Im confused of the use of the systemcall execve. The second parameter should be a pointer to the arguments but it doesnt work, it does however execute correctly when I send the whole command(/bin/bash) + arg as a second parameter.

./test /bin/bash "echo 'this is a test' | wc -c"

#include <unistd.h>
#include <stdio.h>
#include <string.h>
#include <stdlib.h>
#include <ctype.h>

int main(int argc, char *argv[]) {
    execve(argv[1], &argv[1], NULL); ////works, but I dont understand how since the 2nd param is wrong.
    return 0;
}

int main(int argc, char *argv[]) {
    execve(argv[1], &argv[2], NULL);  ////doenst work, it should since Im sending the correct aguments.
    printf("hi");
    return 0;
}


Solution

  • From the execve(2) man page:

    argv is an array of pointers to strings passed to the new program as its command-line arguments. By convention, the first of these strings (i.e., argv[0]) should contain the filename associated with the file being executed.
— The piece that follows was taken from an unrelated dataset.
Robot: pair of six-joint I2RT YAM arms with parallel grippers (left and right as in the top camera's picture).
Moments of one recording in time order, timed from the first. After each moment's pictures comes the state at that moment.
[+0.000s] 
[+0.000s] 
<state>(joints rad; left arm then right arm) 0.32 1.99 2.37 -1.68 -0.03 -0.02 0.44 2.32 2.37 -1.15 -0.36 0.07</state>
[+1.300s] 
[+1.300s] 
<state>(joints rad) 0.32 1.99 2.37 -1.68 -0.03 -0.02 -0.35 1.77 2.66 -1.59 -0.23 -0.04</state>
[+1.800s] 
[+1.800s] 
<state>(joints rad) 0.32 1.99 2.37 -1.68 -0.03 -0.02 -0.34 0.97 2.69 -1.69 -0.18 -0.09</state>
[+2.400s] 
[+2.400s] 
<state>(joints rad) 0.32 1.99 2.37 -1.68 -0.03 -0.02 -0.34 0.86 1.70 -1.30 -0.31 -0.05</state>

The argv array must be terminated by a NULL pointer. (Thus, in the new program, argv[argc] will be NULL.)

    In other words, the arguments list that you pass in the second parameter includes the name of the executable itself (even though that is already specified in the first parameter). This is how executables are able to detect how they're being invoked (e.g. through a symlink) and show the correct name in their "help" output.